We Love: Ellen V. Futter

Ellen V. Futter
Ellen V. Futter

If being female in the male-dominated world of natural science wasn’t accomplishment enough, being the president of New York’s famed American Museum of Natural History is an amazing achievement. And when you’ve held that job for more than 15 years, as Ellen V. Futter has done, you deserve huge kudos!

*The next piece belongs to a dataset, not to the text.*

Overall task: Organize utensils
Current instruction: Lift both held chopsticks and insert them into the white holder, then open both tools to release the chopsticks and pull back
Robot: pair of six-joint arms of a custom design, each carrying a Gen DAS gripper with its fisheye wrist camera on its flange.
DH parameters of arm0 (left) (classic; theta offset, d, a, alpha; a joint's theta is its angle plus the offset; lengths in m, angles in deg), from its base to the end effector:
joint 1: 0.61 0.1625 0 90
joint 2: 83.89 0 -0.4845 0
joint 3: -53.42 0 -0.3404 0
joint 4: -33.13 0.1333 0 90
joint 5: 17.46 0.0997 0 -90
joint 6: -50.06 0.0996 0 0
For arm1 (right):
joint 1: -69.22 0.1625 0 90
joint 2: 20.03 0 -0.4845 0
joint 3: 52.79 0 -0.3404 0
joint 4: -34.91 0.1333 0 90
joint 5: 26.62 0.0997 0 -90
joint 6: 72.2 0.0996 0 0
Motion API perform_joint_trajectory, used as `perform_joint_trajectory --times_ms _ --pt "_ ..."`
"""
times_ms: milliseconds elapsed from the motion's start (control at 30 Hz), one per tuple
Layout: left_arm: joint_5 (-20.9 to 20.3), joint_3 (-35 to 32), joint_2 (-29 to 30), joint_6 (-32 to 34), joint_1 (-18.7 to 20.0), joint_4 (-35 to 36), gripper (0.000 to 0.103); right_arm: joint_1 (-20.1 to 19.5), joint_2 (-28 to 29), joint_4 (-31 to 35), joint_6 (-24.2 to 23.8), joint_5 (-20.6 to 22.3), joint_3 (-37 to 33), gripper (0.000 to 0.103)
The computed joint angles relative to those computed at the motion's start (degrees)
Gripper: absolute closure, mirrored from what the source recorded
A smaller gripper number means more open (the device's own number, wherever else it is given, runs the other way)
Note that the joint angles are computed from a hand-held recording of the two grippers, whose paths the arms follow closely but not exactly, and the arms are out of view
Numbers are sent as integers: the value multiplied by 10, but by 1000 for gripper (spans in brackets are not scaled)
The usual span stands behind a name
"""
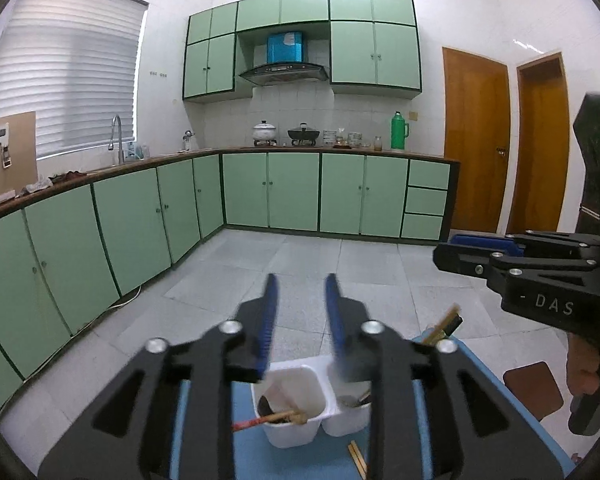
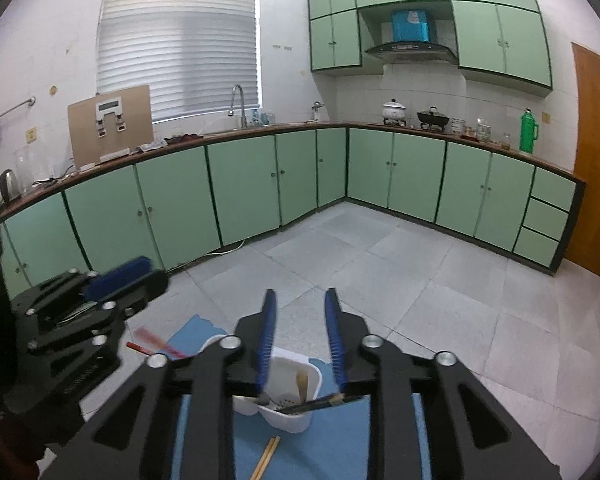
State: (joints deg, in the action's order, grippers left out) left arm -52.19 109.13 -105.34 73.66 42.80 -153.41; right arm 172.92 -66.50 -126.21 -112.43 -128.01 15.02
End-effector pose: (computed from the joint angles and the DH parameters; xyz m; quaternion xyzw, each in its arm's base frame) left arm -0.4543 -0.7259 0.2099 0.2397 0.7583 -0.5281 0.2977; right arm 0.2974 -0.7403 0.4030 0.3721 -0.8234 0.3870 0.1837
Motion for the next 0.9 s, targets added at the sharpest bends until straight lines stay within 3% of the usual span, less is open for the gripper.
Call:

Futter’s professional life is chock-full of similarly impressive feats. At 31, she made it into the Guinness Book of Records as the youngest ever president of a major college. Thirteen years later, having tripled the endowment of Barnard College (her alma mater), she made it fully residential for the first time, and vaulted the school into the pantheon of higher education. Among many other appointments, she has served as chairman of the Federal Reserve Bank of New York, and on the boards of The Legal Aid Society and the American Association of Higher Education. But she’s best known for her work at the Museum. From helping it stage one of the first museum exhibits on global warming in the early 1990s, spearheading the vast expansion of the Hayden Planetarium, revamping the Museum’s legendary fossil halls, to renovating the iconic Milstein Hall of Ocean Life, Futter has turned the Museum into a global destination that has helped shape the imaginations of millions of kids (and grownups), as well as into an institution cemented into popular culture and entertainment. We tip our hat to Ellen Futter for making science so fun and accessible, and for paving the way so that young girls everywhere realize that they, too, can be a science goddess.